En el caso de J. Iglesias, se han dado todos los elementos que suelen acompañar al análisis patriarcal. Uno de ellos centra el foco en la inacción de las víctimas. Con respecto a las víctimas, socialmente e incluso a nivel de los recursos institucionales, se suele confundir victimismo con indefensión o, si se quiere, con una idea internalizada de subordinación, que suele conllevar una falta de respuesta activa y parálisis frente a las acciones del agresor. Es harto conocido que, en ocasiones, ante situaciones que nos sobrepasan, la parálisis, la congelación, es una forma neuronal de responder. Se activa otra parte del sistema nervioso autónomo, en concreto la rama parasimpática dorsal, que implica, a su vez, una inhibición del sistema simpático. Sin embargo, se sigue aplicando el modelo de lucha/huida como único marco explicativo frente a las amenazas. Esto es, precisamente, lo que denunciamos cuando cuestionamos que en todos los ámbitos del conocimiento la mirada es androcéntrica y sesgada. Introducir la perspectiva de género se supone que nos debería de permitir analizar los procesos sociales y los cambios en las relaciones de poder, pero para ello, previamente es necesario reconocer y validar las experiencias de vida, en definitiva, la propia existencia de las mujeres. Comprender el sistema, sus ejecutores y, también, las formas de resistencia, rebeldía y, a veces, simplemente de supervivencia de las víctimas.

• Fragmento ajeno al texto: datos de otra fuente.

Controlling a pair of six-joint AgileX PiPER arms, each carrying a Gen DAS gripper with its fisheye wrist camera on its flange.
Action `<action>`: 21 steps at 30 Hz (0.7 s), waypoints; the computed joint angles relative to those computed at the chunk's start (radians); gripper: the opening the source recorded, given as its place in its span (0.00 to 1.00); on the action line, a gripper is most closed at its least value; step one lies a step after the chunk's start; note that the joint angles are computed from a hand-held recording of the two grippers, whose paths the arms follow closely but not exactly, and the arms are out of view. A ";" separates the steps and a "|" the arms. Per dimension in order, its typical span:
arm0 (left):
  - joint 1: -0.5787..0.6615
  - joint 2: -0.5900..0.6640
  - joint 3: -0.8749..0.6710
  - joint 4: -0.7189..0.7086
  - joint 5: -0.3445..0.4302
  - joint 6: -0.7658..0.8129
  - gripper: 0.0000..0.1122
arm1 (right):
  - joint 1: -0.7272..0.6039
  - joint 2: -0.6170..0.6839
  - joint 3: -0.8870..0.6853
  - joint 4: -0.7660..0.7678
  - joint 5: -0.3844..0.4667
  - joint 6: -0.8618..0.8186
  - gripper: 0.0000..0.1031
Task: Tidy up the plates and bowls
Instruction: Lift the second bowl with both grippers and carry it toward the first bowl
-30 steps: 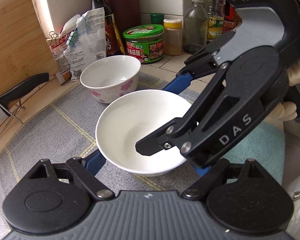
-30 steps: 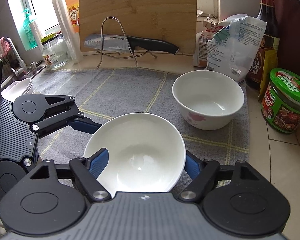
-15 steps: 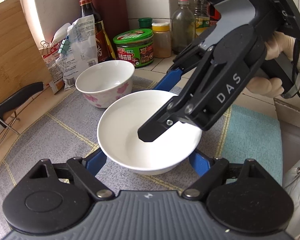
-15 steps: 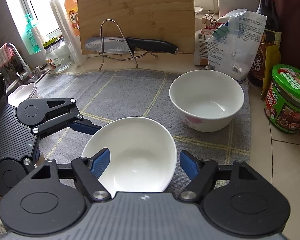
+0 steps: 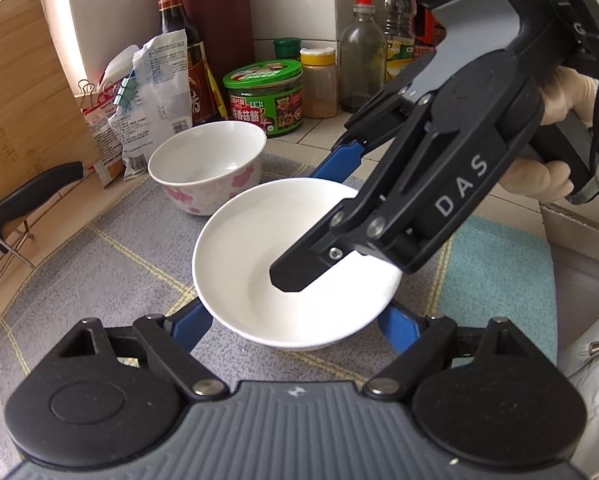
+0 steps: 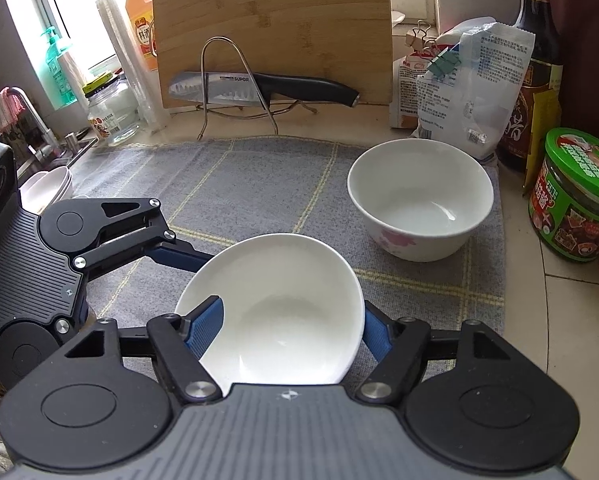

Si algo caracteriza al abusador, al agresor y al señor es el hábito, no la acción puntual. Así que, si alguien tiene una experiencia positiva con un machirulo, eso no es incompatible con que sea un agresor. Por lo tanto, no se trata de cuántas veces se comportan bien, sino de cuántas veces abusaron, agredieron o traficaron con mujeres. Y cuántas veces el sistema les encubrió y aplaudió. Todo supremacista tiene rasgos narcisistas, desde Epstein a Iglesias y a los agresores sin fama, pero nada tendría sentido sin la lógica supremacista del sistema que les engendra, sin la red patriarcal.